» **Activity**
Your reply should contain the whole listing below, repeated exactly, and no images.

» **Information provided**
::::::
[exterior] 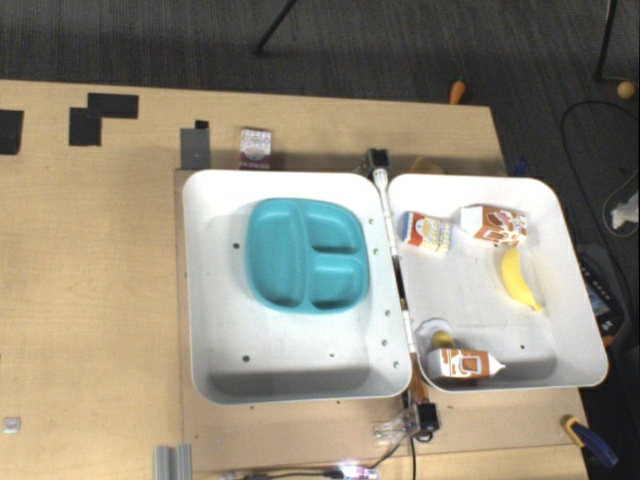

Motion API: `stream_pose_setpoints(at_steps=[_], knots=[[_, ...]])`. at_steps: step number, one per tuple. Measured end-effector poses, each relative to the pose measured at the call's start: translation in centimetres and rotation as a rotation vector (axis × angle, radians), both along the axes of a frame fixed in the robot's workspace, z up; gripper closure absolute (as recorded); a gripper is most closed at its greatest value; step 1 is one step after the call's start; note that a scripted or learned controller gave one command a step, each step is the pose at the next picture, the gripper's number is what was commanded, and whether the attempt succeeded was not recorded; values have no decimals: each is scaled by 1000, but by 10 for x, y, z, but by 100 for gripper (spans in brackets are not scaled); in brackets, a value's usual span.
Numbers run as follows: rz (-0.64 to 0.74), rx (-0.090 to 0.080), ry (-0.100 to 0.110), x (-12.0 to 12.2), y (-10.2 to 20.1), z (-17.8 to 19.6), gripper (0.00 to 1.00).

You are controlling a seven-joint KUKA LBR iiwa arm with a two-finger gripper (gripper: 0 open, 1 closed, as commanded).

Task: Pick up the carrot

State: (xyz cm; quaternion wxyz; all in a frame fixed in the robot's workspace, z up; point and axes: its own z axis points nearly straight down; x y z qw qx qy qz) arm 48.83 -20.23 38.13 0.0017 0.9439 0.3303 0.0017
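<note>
A small orange-yellow piece (441, 341), which may be the carrot, lies in the near left corner of the right bin (560, 298). It touches the top of an orange-brown carton (466, 365) lying on its side, which hides part of it. Its shape is too small to make out clearly.
The right bin also holds a banana (519, 277), a white and blue carton (427, 232) and a brown and white carton (493, 224) at the back. The left bin (215, 298) holds a teal divided plate (306, 254). A small orange object (457, 92) sits at the bench's far edge.
</note>
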Motion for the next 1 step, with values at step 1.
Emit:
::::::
» **Response area**
[exterior] 

Motion API: `stream_pose_setpoints(at_steps=[_], knots=[[_, ...]])`. at_steps: step number, one per tuple. Measured end-effector poses, each relative to the pose measured at the call's start: translation in centimetres and rotation as a rotation vector (axis × angle, radians), both along the axes of a frame fixed in the robot's workspace, z up; gripper closure absolute (as recorded); a gripper is most closed at its greatest value; step 1 is one step after the call's start; note that a scripted or learned controller gave one command a step, each step is the pose at the next picture, the gripper's number is what was commanded, and whether the attempt succeeded was not recorded; values have no decimals: each is scaled by 1000, but by 10 for x, y, z, but by 100 for gripper (spans in brackets are not scaled); in brackets, a value's usual span.
Numbers run as follows: rz (-0.64 to 0.74), rx (-0.090 to 0.080), ry (-0.100 to 0.110), x (-12.0 to 12.2), y (-10.2 to 20.1), z (-17.8 to 19.6), gripper (0.00 to 1.00).

You are controlling a seven-joint KUKA LBR iiwa arm with a two-finger gripper (gripper: 0 open, 1 closed, as commanded).

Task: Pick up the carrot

State: (xyz cm; quaternion wxyz; all in a frame fixed in the robot's workspace, z up; point and axes: its own z axis points nearly straight down; x y z qw qx qy qz) arm 48.83 -20.23 38.13 0.0017 0.9439 0.3303 0.0017
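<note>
A small orange-yellow piece (441, 341), which may be the carrot, lies in the near left corner of the right bin (560, 298). It touches the top of an orange-brown carton (466, 365) lying on its side, which hides part of it. Its shape is too small to make out clearly.
The right bin also holds a banana (519, 277), a white and blue carton (427, 232) and a brown and white carton (493, 224) at the back. The left bin (215, 298) holds a teal divided plate (306, 254). A small orange object (457, 92) sits at the bench's far edge.
</note>
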Motion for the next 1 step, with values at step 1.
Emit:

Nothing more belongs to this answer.